Julia G 13/10/2017Nossas NoitesCom uma capa singela, mas que muito representa sua trama, Nossas Noites, de Kent Haruf, logo me chamou a atenção, mas por um motivo não tão nobre: suas poucas páginas. Pensei que, se o enredo não conseguisse me envolver, ainda conseguiria fazer uma leitura rápida, então por que não arriscar? Felizmente, eu estava muitíssimo enganada ao pensar assim e percebi isso logo que o livro chegou às minhas mãos, visto que havia uma carta da editora dentro dele com ótimas recomendações. Quando cheguei ao fim da leitura, lamentei essas mesmas poucas páginas.
Nossas Noites conta a história de Addie e Louis, dois vizinhos septuagenários que já cumpriram todas as "formalidades" da vida e, agora, parecem não ter uma função bem definida na sociedade. Tudo muda quando Addie bate à porta de Louis com uma proposta inusitada: que ele passe as noites na casa dela para terem um ao outro como companhia, sem outras intenções além de ter alguém ali do lado.

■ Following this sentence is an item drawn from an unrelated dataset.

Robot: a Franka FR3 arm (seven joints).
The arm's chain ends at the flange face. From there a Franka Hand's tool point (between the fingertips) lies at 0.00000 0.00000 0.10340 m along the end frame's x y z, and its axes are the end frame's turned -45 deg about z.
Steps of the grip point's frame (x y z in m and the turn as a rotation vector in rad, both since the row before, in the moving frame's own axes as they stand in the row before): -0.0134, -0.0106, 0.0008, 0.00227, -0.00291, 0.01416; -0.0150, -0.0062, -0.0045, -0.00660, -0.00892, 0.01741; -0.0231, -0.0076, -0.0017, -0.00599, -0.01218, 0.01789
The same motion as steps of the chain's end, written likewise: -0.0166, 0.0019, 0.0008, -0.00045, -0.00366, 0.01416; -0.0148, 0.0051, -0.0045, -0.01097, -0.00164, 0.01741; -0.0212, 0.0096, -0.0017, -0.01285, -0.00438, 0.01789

"Não, sexo não. Não é essa a minha ideia. Acho que perdi todo e qualquer impulso sexual já faz muito tempo. Estou falando de ter uma companhia para atravessar a noite, para esquentar a cama. De nós nos deitarmos na cama juntos e você ficar para passar a noite. As noites são a pior parte. Você não acha?"
A leitura do livro se torna interessante desde sua construção textual. Sem aspas ou travessões que demarquem os diálogos, o texto exige do leitor maior atenção a cada parágrafo, para que se possa acompanhar a história em sua plenitude. Isso não atrapalha em nada e ainda nos obriga a reparar em detalhes da escrita que, com a devida marcação, talvez passassem despercebidos.
Para além da forma, o livro conquista muito mais por seu conteúdo. Um romance entre "velhinhos" pode parecer desinteressante num primeiro momento para quem vive em plena juventude, mas acho que li poucas histórias de amor tão tocantes quanto essa. Acompanhar Addie e Louis é transbordar emoção e, por isso, Nossas Noites se torna um daqueles livros que acalenta o coração.
É inspirador ver um romance nascer sem aquela urgência da juventude e se solidificar nos pequenos detalhes do dia a dia. Não há aqui aquela incerteza incômoda de um futuro, já que o futuro não importa mais, apenas um dia após o outro. É lindo acompanhar os dois se redescobrirem um no outro, deixarem a comodidade de lado para viverem coisas novas, se tornarem pessoas melhores quando ninguém espera mais algo diferente nessa fase da vida. Fiquei fascinada pela forma como a obra de Kent Haruf mostra o amor como ele sempre deveria ser: sem pressa, sem posses, sem interesses; somente o prazer de ter aquela pessoa ao seu lado.
"Quem imaginaria que, a essa altura da vida, nós ainda poderíamos ter algo desse tipo? Que afinal ainda existe, sim, espaço para mudanças e entusiamos na nossa vida. E que nós ainda não estamos acabados nem física nem espiritualmente."
Além disso, são mais do que válidas as reflexões que o texto traz, sobre idade e solidão, sobre ideias pré concebidas de que idosos não têm mais vida e nem podem ter e em quanto sofrimento isso resulta. No livro, essas características se personificam em todos os habitantes da cidade e, principalmente, na figura de Gene, filho de Addie, que acha que a mãe "não tem mais idade para isso" e faz de tudo para que Louis se afaste dela.
Nossas Noites me conquistou por sua simplicidade, por tratar do amor em sua forma mais límpida, por mostrar como é importante viver sem se preocupar com outros e que há muito mais maldade no julgamento do que no fato em si.